Task to complete> Your job is to retype the records exactly while dropping every picture.

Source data

----

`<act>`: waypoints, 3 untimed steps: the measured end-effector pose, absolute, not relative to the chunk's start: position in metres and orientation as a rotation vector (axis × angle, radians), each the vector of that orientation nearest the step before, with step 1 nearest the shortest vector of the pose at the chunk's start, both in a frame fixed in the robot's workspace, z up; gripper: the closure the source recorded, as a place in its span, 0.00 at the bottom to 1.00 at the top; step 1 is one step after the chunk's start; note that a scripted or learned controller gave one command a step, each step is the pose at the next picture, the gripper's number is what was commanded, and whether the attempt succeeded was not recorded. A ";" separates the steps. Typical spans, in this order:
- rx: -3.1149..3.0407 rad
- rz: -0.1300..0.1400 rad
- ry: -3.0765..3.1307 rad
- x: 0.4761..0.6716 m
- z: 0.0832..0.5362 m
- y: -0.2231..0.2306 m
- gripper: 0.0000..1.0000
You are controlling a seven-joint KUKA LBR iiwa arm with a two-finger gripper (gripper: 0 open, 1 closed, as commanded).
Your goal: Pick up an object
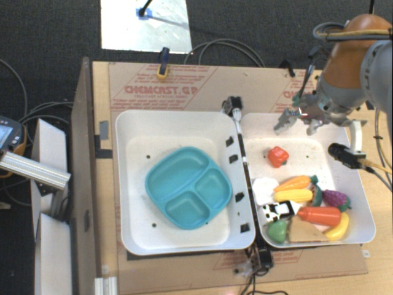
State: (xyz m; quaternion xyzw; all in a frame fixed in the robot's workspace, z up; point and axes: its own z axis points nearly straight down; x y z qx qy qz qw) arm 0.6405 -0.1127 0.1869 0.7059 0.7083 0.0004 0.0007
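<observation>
Grey fingers (299, 121) spread, empty (wrist cropped)

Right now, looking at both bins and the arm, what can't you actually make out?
- Pincer: small and blurred in the camera view, so its opening is unclear.
- Arm: cut off by the right edge.
- Toy pile in the right bin: pieces overlap, and lower ones are partly hidden.
- Black-and-white piece: too small to identify.

Dark carpeted floor (49, 23), wooden bench (184, 85), silver sheet (147, 17) on floor, black cables (227, 45) trailing behind
</observation>
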 end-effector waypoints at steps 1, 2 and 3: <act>2.214 0.001 2.228 0.630 0.146 -0.092 0.00; 2.219 0.002 2.222 0.626 0.084 -0.094 0.00; 2.218 0.004 2.222 0.626 0.095 -0.094 1.00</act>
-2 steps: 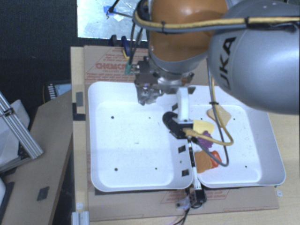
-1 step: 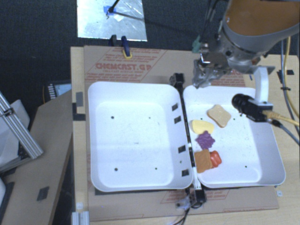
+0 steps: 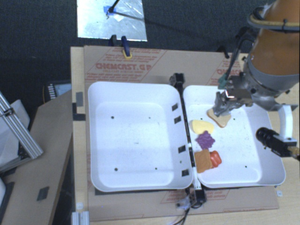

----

Worked solution>
`<act>`: waypoints, 3 untimed steps: the measured end-effector pose, absolute, not relative to the chunk's start: position in metres and orientation as a rotation vector (axis × angle, radians), each the vector of that orientation nearest the step before, with step 1 nearest the shortest vector of the pose at the chunk's start, both in a frame fixed in the robot's workspace, z up; gripper: the closure the source recorded, as a place in its span, 0.00 at the bottom to 1.00 at the top; step 1 is one step after the chunk's start; note that a scripted or learned controller gave one command a step, each step is the pose at the next picture, the gripper's number is what was commanded, and whether the attempt succeeded was not recorded. A ";" separates the steps. Typical spans, in this order:
- rx: -3.1149..3.0407 rad
- rz: -0.1300..0.1400 rad
- ry: -3.0765..3.1307 rad
- x: 0.4761..0.6716 m
- z: 0.0832..0.5362 m
- y: -0.2231..0.2306 m
- gripper: 0.0000..1.0000
You are controlling a seven-joint KUKA LBR iiwa arm with a two-finger gripper (gripper: 0 open, 1 closed, as commanded).
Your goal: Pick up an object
State: (xyz m; quaternion xyzw; all in a frame fixed in the robot's workspace, z up; point and axes: its own z axis points nearly straight down; x y z qx qy qz qw) arm 0.6405 -0.1127 0.1869 0.7059 0.7083 0.0004 0.0007
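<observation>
Grey fingers (299, 121) spread, empty (wrist cropped)

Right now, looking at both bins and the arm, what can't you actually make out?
- Pincer: small and blurred in the camera view, so its opening is unclear.
- Arm: cut off by the right edge.
- Toy pile in the right bin: pieces overlap, and lower ones are partly hidden.
- Black-and-white piece: too small to identify.

Dark carpeted floor (49, 23), wooden bench (184, 85), silver sheet (147, 17) on floor, black cables (227, 45) trailing behind
</observation>
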 end-effector waypoints at steps 1, 2 and 3: <act>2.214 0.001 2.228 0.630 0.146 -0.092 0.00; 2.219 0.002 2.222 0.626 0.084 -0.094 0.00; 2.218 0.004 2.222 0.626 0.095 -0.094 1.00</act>
-2 steps: 
-1 step: 
+0 steps: 

No more work is needed for this exercise.